#### Work task:
Retype each line of the material exactly, please, skipping any picture in it.
»»
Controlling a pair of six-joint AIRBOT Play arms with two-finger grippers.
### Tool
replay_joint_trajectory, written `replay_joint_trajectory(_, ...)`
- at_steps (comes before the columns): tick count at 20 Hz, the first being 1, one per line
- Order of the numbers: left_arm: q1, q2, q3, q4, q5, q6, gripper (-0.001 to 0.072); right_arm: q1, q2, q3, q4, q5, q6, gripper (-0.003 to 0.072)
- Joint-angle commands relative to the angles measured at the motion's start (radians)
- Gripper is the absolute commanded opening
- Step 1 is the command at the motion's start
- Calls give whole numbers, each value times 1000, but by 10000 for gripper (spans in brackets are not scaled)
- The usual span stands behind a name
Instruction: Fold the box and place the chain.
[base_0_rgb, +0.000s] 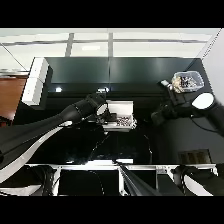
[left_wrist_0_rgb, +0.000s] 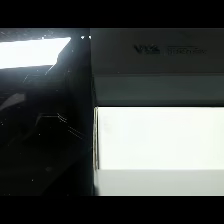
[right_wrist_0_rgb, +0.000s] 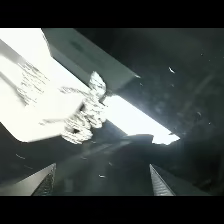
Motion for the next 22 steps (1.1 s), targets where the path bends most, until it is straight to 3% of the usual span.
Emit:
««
#### Output of the task:
Controlling a pair of six-joint AIRBOT Play arms with two-finger grippers.
### Tool
replay_joint_trajectory, written `replay_joint_trajectory(_, ...)`
- at_steps (comes before the columns): tick count at 20 Hz, the first being 1, one per line
- Order of the numbers: left_arm: q1, q2, q3, q4, q5, q6, gripper (-0.001 to 0.072); right_arm: q1, q2, q3, q4, q5, q6, gripper (-0.003 to 0.072)
- Joint-angle commands relative to the angles measured at the motion's start (radians)
- Gripper is the absolute commanded opening
- Step 1 is the command at the motion's start
- Calls give whole numbers, each value times 1000, but by 10000 for gripper (spans in brackets are not scaled)
- The usual span stands behind a name
Instruction: Fold the box and place the chain.
[base_0_rgb, +0.000s] 
[left_wrist_0_rgb, +0.000s] 
[right_wrist_0_rgb, +0.000s] 
Motion for the next 22 steps (1.1 s), targets where the path bends most, until it is straight to 3% of the usual span.
Emit:

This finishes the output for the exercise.